ASSIGNED TASK: All the data beneath this line is to be reproduced exactly.

-- RAW DATA follows --

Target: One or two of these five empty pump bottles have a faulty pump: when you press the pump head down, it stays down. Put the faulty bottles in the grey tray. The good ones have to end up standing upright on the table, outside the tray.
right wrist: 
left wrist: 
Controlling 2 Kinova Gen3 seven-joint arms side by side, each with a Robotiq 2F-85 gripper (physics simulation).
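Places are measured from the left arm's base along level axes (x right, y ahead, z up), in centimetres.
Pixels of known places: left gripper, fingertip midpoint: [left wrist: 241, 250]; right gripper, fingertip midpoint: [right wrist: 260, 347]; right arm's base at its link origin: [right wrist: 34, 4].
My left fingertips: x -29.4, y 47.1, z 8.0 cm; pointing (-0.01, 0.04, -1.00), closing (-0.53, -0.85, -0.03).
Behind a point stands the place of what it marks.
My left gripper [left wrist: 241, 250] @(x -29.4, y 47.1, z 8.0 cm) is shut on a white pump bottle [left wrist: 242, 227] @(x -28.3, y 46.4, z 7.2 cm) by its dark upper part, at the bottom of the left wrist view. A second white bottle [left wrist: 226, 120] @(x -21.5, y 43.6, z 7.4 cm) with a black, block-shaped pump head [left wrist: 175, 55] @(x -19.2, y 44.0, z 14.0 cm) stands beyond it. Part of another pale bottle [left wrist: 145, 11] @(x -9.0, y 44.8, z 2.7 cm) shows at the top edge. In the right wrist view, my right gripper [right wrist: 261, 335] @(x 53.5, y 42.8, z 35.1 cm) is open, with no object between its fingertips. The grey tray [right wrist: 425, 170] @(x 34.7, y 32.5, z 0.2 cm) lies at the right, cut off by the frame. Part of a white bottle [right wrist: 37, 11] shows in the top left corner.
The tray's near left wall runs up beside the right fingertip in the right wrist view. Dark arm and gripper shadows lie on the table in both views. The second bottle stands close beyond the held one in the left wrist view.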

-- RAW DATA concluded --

TASK OUTPUT:
Target: One or two of these five empty pump bottles have a faulty pump: when you press the pump head down, it stays down. Put the faulty bottles in the grey tray. The good ones have to end up standing upright on the table, outside the tray.
right wrist: 
left wrist: 
Controlling 2 Kinova Gen3 seven-joint arms side by side, each with a Robotiq 2F-85 gripper (physics simulation).
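Places are measured from the left arm's base along level axes (x right, y ahead, z up), in centimetres.
Pixels of known places: left gripper, fingertip midpoint: [left wrist: 241, 250]; right gripper, fingertip midpoint: [right wrist: 260, 347]; right arm's base at its link origin: [right wrist: 34, 4].
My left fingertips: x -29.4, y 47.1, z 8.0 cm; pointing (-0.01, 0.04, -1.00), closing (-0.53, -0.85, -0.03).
Behind a point stands the place of what it marks.
My left gripper [left wrist: 241, 250] @(x -29.4, y 47.1, z 8.0 cm) is shut on a white pump bottle [left wrist: 242, 227] @(x -28.3, y 46.4, z 7.2 cm) by its dark upper part, at the bottom of the left wrist view. A second white bottle [left wrist: 226, 120] @(x -21.5, y 43.6, z 7.4 cm) with a black, block-shaped pump head [left wrist: 175, 55] @(x -19.2, y 44.0, z 14.0 cm) stands beyond it. Part of another pale bottle [left wrist: 145, 11] @(x -9.0, y 44.8, z 2.7 cm) shows at the top edge. In the right wrist view, my right gripper [right wrist: 261, 335] @(x 53.5, y 42.8, z 35.1 cm) is open, with no object between its fingertips. The grey tray [right wrist: 425, 170] @(x 34.7, y 32.5, z 0.2 cm) lies at the right, cut off by the frame. Part of a white bottle [right wrist: 37, 11] shows in the top left corner.
The tray's near left wall runs up beside the right fingertip in the right wrist view. Dark arm and gripper shadows lie on the table in both views. The second bottle stands close beyond the held one in the left wrist view.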

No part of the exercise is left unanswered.